Apply secure protocol baseline — disable legacy services after verifying SSH/HTTPS access works correctly.
Configure config lifecycle controls — establish backup and diff capability before making further changes.
Baseline CoPP/CPP traffic rates — measure actual protocol rates before applying policing policies.
Apply CoPP/CPP policies — start with permissive rates and tighten based on baseline measurements.
Apply L2/L3 protocol hardening — enable DAI, DHCP snooping, STP guards, and routing authentication.
Verify logging, telemetry, and NTP — confirm all events are reaching SIEM with correct timestamps.
Perform HA consistency validation — verify peer sync and conduct planned failover test.
Execute acceptance test plan — document results and store as compliance evidence.

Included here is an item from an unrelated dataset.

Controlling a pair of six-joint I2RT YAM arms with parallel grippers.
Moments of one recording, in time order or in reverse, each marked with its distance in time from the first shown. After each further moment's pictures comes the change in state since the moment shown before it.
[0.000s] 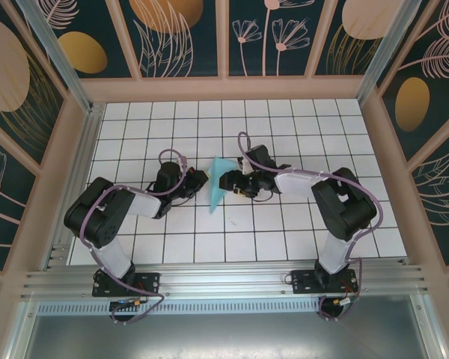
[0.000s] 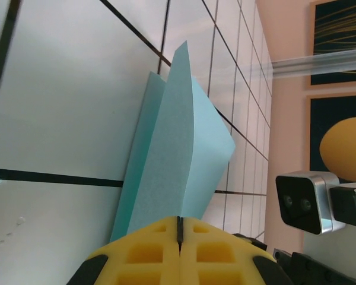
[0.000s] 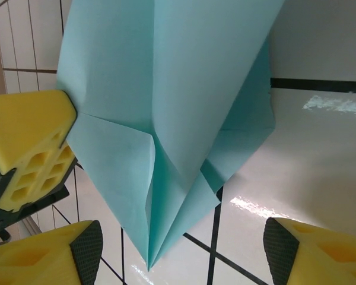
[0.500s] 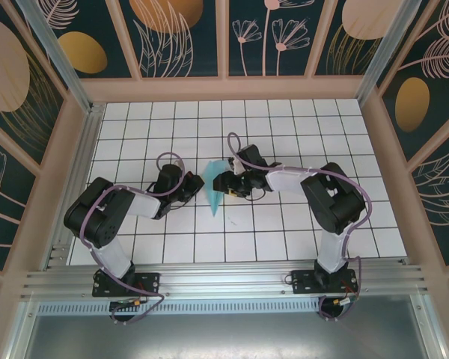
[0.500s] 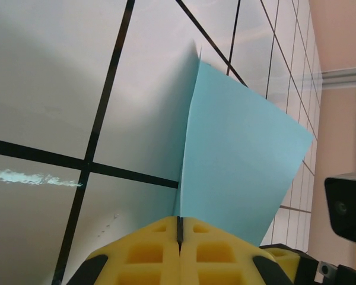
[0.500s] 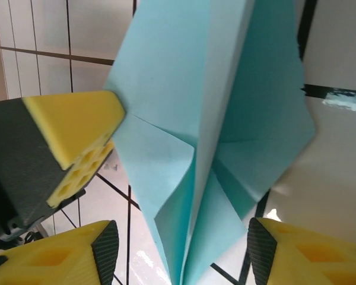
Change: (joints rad) left arm 0.003 0.000 -0.008 -0.110 -0.081 0.050; right arm 0.042 0.087 0.091 -0.009 -0.026 -0.026
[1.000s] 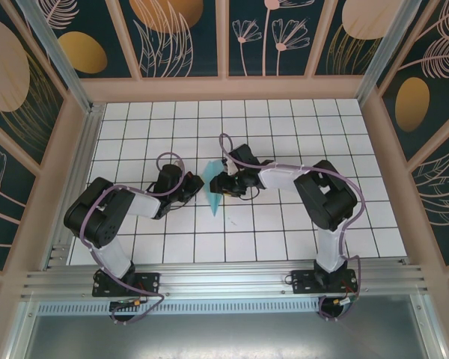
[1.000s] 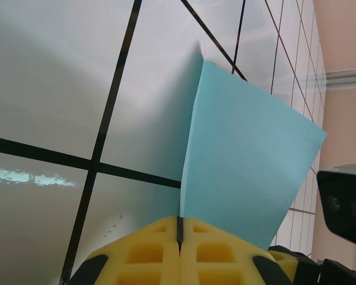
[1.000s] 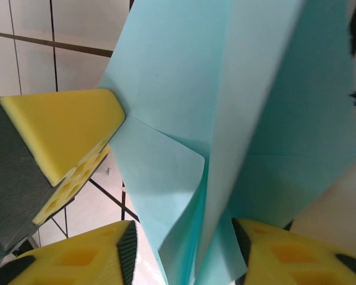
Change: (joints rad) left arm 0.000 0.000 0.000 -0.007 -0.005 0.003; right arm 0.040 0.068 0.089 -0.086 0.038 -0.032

Critical Warning: Never apply CoPP policies in a production environment without first baselining actual protocol traffic rates in a lab or during a maintenance window. Overly aggressive CoPP can cause routing adjacency flaps, which may trigger cascading failures across the network. Always test CoPP changes in a controlled environment first.